I don’t consider myself an “advanced” R user, but I’ve moved well beyond the beginner phase and was looking for something to help get me to the next level. It turned out this book was just the ticket. Although described as “advanced,” the topics, examples, and writing are all easily accessible for anyone who has progressed to the late-beginner stage or beyond. One of the best books I’ve bought on programming in general, and R in particular.

Moneyball, by Michael Lewis

If there was one single thing that turned my head towards data analytics some years ago, it was reading this book. Since that first read, I probably read four more times  over the years. A recent situation induced me to read it again, and I found that even after all these years, it’s still an awesome book. If you want to see how data analytics can be a literal and figurative game-changer, this is the book to read.


What to do with small data?

There has been a lot of press about “big data,” and many an enterprise has built out a human and physical infrastructure to deal with it.
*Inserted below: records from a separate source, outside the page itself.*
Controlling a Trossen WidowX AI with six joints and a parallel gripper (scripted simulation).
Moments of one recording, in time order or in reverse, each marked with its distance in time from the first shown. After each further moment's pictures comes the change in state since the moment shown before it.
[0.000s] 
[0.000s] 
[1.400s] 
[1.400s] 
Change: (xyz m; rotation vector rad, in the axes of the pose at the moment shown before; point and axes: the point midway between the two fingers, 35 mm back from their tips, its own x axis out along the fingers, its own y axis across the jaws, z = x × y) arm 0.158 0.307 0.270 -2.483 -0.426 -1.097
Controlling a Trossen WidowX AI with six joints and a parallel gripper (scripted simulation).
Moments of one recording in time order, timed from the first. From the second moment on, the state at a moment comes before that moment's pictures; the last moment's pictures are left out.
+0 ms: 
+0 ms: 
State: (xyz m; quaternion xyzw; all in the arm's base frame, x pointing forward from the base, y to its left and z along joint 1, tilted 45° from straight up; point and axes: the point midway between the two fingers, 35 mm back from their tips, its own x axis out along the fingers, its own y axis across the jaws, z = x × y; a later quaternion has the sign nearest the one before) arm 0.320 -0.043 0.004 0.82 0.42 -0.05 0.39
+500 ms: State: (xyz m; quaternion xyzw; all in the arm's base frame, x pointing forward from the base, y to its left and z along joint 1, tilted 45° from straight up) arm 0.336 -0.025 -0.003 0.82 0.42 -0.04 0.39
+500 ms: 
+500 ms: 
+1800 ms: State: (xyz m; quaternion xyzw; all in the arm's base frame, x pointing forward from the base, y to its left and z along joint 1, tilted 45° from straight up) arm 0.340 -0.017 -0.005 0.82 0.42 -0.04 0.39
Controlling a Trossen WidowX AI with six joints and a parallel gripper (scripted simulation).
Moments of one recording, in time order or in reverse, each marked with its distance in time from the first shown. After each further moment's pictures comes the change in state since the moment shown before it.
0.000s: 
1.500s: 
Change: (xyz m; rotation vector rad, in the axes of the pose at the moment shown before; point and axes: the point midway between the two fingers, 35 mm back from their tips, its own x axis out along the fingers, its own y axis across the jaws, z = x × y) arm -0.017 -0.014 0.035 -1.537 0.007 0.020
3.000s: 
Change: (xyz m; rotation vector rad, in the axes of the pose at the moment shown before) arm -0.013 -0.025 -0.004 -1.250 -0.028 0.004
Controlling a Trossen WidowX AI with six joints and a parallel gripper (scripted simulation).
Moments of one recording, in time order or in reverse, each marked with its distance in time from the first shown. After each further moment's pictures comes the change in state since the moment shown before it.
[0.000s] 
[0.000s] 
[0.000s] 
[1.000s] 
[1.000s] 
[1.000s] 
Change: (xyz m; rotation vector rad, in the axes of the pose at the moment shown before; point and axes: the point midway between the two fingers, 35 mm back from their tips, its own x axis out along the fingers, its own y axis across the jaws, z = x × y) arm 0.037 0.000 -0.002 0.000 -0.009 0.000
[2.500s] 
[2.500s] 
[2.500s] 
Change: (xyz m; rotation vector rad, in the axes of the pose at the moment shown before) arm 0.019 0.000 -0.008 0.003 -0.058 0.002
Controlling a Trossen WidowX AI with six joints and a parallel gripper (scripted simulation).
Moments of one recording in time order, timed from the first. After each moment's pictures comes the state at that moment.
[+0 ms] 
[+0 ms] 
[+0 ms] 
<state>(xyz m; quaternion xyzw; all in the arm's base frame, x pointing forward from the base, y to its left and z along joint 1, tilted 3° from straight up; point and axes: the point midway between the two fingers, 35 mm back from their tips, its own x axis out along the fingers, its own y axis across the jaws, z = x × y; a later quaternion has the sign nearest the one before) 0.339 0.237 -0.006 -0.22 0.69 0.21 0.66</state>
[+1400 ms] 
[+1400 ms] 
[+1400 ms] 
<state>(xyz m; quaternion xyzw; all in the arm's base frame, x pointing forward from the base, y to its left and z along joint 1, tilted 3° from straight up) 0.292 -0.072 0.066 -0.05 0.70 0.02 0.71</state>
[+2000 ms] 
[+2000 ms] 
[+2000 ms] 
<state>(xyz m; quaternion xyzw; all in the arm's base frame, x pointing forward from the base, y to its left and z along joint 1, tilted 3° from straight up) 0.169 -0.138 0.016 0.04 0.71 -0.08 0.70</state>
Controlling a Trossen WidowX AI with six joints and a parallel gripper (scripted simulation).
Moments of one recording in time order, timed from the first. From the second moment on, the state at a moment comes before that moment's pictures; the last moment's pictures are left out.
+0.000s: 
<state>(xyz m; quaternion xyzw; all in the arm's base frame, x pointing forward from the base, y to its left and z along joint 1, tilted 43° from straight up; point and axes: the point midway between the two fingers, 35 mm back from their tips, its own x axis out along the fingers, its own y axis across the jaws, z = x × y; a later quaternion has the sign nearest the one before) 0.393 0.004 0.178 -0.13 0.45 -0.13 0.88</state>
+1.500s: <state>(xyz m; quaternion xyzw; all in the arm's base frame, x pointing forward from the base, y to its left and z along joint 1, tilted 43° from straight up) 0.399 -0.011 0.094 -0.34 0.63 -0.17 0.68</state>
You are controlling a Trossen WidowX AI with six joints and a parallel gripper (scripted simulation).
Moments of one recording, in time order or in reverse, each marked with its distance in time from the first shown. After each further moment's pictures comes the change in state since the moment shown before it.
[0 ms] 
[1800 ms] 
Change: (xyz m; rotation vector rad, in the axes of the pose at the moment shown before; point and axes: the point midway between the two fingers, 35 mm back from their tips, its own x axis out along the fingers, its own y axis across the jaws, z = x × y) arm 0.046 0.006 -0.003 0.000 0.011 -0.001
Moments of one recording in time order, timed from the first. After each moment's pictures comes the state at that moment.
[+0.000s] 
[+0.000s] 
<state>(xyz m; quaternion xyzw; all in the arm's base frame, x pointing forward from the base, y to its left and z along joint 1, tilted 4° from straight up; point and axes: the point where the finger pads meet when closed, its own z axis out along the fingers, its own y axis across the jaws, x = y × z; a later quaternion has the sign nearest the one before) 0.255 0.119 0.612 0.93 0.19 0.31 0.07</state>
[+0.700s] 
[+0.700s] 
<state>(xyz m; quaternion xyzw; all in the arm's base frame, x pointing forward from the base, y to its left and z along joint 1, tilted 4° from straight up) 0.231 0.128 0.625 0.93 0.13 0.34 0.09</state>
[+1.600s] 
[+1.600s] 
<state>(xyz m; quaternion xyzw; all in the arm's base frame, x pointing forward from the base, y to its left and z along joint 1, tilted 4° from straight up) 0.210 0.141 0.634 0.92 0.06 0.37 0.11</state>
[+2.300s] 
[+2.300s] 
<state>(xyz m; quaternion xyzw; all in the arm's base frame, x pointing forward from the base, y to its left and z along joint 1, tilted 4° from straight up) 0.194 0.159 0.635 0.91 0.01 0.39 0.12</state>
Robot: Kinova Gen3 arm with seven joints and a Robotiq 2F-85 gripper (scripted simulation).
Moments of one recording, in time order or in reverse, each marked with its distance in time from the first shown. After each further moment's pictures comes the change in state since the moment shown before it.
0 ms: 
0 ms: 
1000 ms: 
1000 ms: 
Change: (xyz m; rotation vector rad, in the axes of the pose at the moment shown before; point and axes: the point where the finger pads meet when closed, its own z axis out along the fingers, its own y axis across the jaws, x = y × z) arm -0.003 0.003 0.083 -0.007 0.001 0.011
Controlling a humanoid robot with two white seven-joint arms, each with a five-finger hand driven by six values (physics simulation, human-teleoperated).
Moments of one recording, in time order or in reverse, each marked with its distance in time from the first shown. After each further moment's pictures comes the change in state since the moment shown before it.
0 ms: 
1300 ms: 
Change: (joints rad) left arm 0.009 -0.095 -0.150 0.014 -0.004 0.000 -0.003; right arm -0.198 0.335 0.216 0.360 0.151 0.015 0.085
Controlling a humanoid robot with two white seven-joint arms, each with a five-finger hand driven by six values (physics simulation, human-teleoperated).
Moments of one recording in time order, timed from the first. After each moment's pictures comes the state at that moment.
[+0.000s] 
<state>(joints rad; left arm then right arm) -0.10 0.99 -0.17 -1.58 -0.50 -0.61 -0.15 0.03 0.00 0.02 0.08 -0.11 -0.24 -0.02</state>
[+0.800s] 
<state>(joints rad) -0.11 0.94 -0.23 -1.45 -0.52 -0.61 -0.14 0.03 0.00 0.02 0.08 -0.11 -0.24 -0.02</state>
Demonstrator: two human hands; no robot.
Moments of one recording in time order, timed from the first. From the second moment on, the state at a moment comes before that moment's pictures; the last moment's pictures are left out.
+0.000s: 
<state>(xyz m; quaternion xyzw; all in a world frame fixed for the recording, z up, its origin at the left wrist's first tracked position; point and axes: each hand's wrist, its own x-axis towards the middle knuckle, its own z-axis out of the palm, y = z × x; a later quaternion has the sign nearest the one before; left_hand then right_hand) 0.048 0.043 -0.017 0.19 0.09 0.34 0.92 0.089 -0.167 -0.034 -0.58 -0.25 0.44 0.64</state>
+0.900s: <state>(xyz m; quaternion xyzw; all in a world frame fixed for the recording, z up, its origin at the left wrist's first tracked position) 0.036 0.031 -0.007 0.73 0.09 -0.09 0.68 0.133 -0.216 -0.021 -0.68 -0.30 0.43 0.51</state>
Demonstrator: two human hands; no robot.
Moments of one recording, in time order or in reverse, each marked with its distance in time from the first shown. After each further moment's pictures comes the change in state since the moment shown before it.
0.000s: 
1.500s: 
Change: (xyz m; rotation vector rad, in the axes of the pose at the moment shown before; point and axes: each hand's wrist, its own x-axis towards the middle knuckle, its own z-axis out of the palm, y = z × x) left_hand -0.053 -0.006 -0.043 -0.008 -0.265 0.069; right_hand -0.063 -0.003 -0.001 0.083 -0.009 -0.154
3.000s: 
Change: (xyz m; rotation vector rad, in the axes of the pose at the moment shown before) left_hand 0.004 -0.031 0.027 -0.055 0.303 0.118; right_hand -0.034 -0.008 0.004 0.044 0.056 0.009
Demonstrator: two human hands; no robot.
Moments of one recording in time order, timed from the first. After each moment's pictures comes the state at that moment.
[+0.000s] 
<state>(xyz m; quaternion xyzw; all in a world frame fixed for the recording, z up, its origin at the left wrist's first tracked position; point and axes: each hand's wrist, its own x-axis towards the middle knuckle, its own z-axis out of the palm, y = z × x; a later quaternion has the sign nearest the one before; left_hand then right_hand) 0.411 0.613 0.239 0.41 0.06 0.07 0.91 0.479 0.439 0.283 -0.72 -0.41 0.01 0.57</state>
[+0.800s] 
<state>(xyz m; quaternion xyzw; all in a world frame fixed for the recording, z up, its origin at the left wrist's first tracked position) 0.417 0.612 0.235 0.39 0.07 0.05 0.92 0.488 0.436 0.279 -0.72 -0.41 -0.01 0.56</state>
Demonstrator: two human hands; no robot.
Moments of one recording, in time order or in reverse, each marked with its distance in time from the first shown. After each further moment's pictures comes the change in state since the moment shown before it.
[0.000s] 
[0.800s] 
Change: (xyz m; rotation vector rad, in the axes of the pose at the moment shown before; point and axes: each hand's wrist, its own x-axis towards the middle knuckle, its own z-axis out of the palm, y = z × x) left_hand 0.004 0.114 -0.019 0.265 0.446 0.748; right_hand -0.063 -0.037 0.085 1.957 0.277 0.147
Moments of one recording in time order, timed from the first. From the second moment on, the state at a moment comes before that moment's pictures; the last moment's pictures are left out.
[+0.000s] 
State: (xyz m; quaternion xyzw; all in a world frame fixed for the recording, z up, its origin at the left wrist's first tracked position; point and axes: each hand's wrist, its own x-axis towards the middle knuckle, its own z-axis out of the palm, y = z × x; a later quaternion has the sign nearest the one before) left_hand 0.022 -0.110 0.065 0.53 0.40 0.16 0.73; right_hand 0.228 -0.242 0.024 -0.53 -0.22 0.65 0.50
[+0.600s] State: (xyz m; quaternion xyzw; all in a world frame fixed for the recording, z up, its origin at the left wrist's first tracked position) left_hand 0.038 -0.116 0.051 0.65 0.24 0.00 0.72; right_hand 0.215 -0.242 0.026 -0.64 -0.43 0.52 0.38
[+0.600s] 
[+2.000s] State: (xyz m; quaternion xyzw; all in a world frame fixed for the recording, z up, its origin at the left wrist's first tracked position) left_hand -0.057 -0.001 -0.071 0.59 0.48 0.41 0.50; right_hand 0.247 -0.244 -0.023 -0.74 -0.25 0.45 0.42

But what about small data? Often times big data solutions fail in small(er) data scenarios. This is an interesting article that discusses a number of approaches to the problem.

Hadley Wickham AMAs (Ask Me Anything)

For those who don’t know of him, Hadley Wickham is the Chief Scientist at RStudio, and the author of numerous R packages. He had an AMA on Reddit in late-September that was awesome and well worth reading, and he will have another AMA on Friday, 13 November to discuss new stuff in ggplot2.

Edward Tufte podcast

Edward Tufte is to data visualization what Hadley Wickham is to R packages. He’s the guy who — probably more than any one person — put data visualization in the popular imagination with his series of stunning books. In any case, this podcast is about 50 minutes, and you can hear his thoughts on the current data visualization landscape and where things are going.

Not So Standard Deviations podcast

Roger Peng — of the Coursera Data Science series — has teamed up with data scientist and blogger Hilary Parker to create an ongoing series of podcasts that discuss various aspects of data analytics and data science. Kind of goofy at times, but enjoyable and often informative.

ODU Business Gateway unWINEd

5:00 – 7:00 pm, Tuesday, 17 November at Bon Secours Cancer Institute, 155 Kingsley Lane, Norfolk

This is a social networking event that the Business Gateway has about once a month. It’s free…there are snacks and wine…and it’s a good place to meet people. Dress tends to be business casual.

Hampton Roads Dev Fest

Saturday, 14 November

This seems to be a local Microsoft love-in. Not that there’s anything wrong with that, but I see little, if any, focus on data science or analytics. And I find it odd that there are no R speakers, considering Microsoft bought Revolution Analytics recently. Nonetheless, if you are a programmer you might enjoy it and/or get something out of it.